Pamplin College receives $1 million gift for program on capitalism and freedom
Virginia Tech's Pamplin College of Business has received a $1 million gift from BBandT Charitable Foundation to establish a teaching program in the college's finance department that explores the foundations of capitalism and freedom.
The program comprises new undergraduate and graduate courses as well as the BB&T Distinguished Lecture Series on Capitalism that will be inaugurated on Wednesday, Oct. 24, by BB&T Chairman and CEO John A. Allison.
Allison’s lecture, at 3:30-4:30 p.m. at the Holtzman Alumni Center’s Alumni Assembly Hall, is titled "Leadership and Values." It is free and open to the public. Attendees will also receive complimentary copies of Ayn Rand’s Atlas Shrugged and John Kenneth Galbraith's The New Industrial State.
The curriculum "aims to present a balanced view of the strengths and weaknesses of free-market economies, with particular reference to current events and issues," said Finance Department Head Vijay Singal. "It complements the discussion of financial markets that is an integral part of most courses in the department."

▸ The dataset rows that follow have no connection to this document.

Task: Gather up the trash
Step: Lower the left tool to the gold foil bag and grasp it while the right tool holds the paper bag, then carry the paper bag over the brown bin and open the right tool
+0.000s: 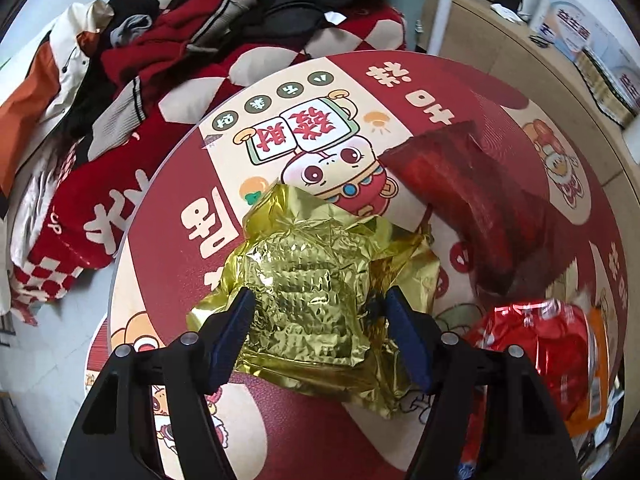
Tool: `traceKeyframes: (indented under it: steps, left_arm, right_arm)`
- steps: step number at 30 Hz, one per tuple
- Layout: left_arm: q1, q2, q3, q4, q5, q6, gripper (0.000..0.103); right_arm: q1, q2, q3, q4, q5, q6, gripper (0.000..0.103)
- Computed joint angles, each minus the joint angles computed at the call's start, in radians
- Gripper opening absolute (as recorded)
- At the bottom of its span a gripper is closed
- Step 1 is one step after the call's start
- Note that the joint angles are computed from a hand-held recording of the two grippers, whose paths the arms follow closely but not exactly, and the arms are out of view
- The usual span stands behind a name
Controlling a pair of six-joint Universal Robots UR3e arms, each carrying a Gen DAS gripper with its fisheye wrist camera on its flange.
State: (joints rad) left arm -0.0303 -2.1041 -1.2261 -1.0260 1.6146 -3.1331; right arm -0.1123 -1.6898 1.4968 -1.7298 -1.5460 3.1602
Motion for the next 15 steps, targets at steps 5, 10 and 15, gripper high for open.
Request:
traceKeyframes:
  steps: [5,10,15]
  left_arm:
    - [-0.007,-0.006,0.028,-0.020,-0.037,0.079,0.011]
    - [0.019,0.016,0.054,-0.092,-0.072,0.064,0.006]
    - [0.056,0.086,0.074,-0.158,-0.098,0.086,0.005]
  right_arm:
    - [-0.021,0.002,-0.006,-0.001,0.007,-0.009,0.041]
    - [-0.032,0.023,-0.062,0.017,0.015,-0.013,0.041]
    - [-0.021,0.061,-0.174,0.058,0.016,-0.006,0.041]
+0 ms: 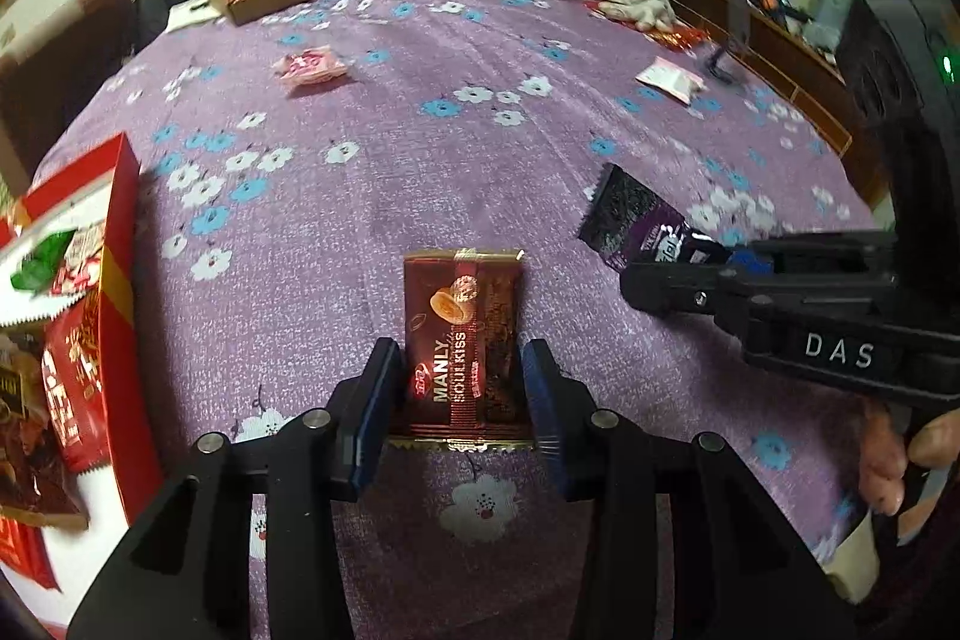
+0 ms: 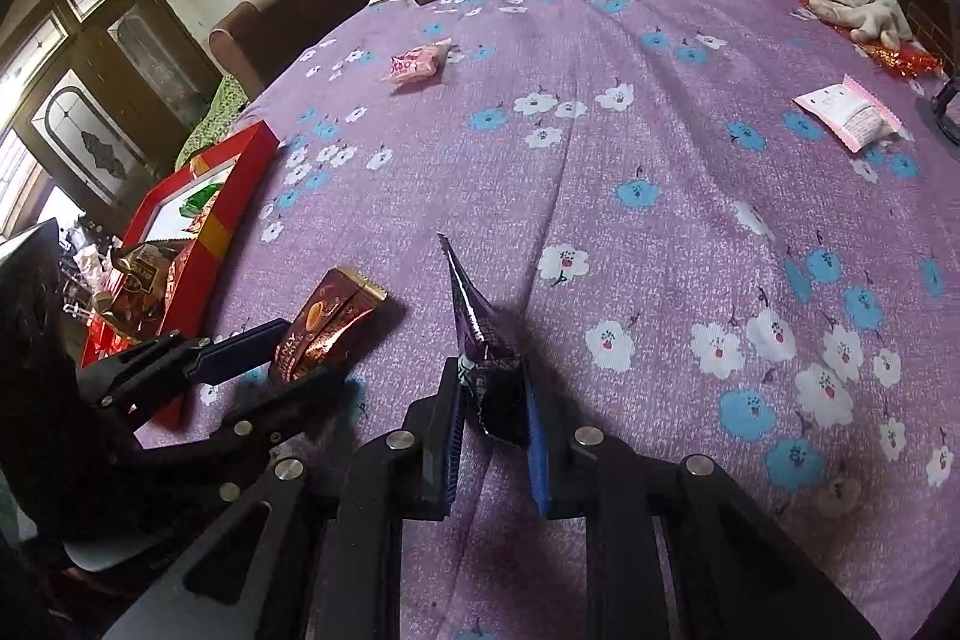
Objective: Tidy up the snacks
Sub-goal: 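Carry the brown and black packets to the gift box and open both grippers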
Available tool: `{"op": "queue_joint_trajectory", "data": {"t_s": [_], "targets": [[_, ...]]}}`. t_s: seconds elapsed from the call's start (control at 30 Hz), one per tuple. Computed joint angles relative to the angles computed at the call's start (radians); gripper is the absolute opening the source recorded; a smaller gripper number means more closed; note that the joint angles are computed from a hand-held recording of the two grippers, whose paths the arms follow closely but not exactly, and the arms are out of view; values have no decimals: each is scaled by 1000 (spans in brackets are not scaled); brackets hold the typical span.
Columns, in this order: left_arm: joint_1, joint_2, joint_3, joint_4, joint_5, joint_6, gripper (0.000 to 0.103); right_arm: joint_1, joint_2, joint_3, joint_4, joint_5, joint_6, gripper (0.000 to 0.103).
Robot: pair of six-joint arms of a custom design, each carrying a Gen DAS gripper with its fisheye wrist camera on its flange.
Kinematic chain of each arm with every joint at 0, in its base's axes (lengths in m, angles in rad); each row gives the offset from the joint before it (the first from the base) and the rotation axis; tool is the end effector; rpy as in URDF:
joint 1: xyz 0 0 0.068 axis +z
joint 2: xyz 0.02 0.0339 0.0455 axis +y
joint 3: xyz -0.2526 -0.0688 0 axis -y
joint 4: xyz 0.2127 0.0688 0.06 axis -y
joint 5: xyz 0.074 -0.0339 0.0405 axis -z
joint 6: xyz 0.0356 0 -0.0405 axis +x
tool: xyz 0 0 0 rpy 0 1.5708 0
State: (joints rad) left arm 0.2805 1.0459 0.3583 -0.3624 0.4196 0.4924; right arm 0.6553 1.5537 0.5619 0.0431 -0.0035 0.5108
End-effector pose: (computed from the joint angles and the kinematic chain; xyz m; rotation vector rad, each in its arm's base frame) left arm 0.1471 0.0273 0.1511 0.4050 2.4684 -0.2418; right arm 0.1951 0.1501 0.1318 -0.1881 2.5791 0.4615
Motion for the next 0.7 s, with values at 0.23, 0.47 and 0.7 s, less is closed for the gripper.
{"op": "queue_joint_trajectory", "data": {"t_s": [0.23, 0.47, 0.7], "targets": [[3, 14, 7, -6, 9, 24, 45, 49, -13, -18, 11, 64, 59, 19], [-7, -9, -6, 11, -14, -5, 32, 64, -38, -50, 31, 68, 95, 19], [37, -59, 15, -33, 22, 31, 25, 85, -59, -36, 12, 61, 107, 18]]}}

"We find that many graduates from business schools, while understanding the technology of business, do not have a clear grasp on the moral principles underlying free markets," Allison said, in discussing BB&T"s gift, to be awarded in $100,000 annual installments over 10 years. "Underwriting programs such as this one encourages meaningful dialogue around the concepts of reason, individual rights, economic freedom, and the personal pursuit of happiness." BB&T, he said, sponsors similar programs at a number of major universities.
Finance Professor Doug Patterson directs the Virginia Tech program and is teaching both the undergraduate (senior) course and the master’s course this fall. "Free markets have implications for personal freedom, the efficient allocation of scarce resources, decentralized economic decision making, globalization, and social welfare," Patterson said. The courses examine alternative economic systems, including socialism and communism, and compare them with the economic solutions offered by free markets.
In addition to the primary textbooks, students will read various articles and discuss other philosophies. "We will discuss Rand's philosophy of Objectivism," Patterson said, "but the value of each course will come from juxtaposing her views with the philosophies, whether complementary or contradictory, of such scholars as Marx, Engels, Adam Smith, Milton Friedman, Keynes, and Galbraith."
The lecture series will feature two speakers each year. In addition to topics related to capitalism, it will also discuss current issues in business management and government policy.
BB&T Corporation (NYSE: BBT), based in Winston-Salem, N.C., and its subsidiaries offer full-service commercial and retail banking and additional financial services such as insurance, investments, retail brokerage, mortgage, corporate finance, consumer finance, payment services, international banking, leasing, and trust. BB&T operates more than 1,500 financial centers in the Carolinas, Virginia, Maryland, West Virginia, Tennessee, Kentucky, Georgia, Florida, Alabama, Indiana, and Washington, D.C. With $127.6 billion in assets, BB&T Corporation is the nation's 11th largest financial holding company.
Virginia Tech’s nationally ranked Pamplin College of Business offers undergraduate and graduate programs in accounting and information systems, business information technology, economics, finance, hospitality and tourism management, management, and marketing. The college emphasizes the development of ethical values and leadership, technology, and international business skills. A member of its marketing faculty directs the interdisciplinary Sloan Foundation Forest Industries Center at Virginia Tech. The college’s other centers focus on business leadership, business diversity, electronic commerce, organizational performance, and services innovation. The college is committed to serving business and society through the expertise of its faculty, alumni, and students. It is named in honor of alumnus Robert B. Pamplin, the former CEO of Georgia-Pacific, and businessman, philanthropist, and alumnus Robert B. Pamplin Jr.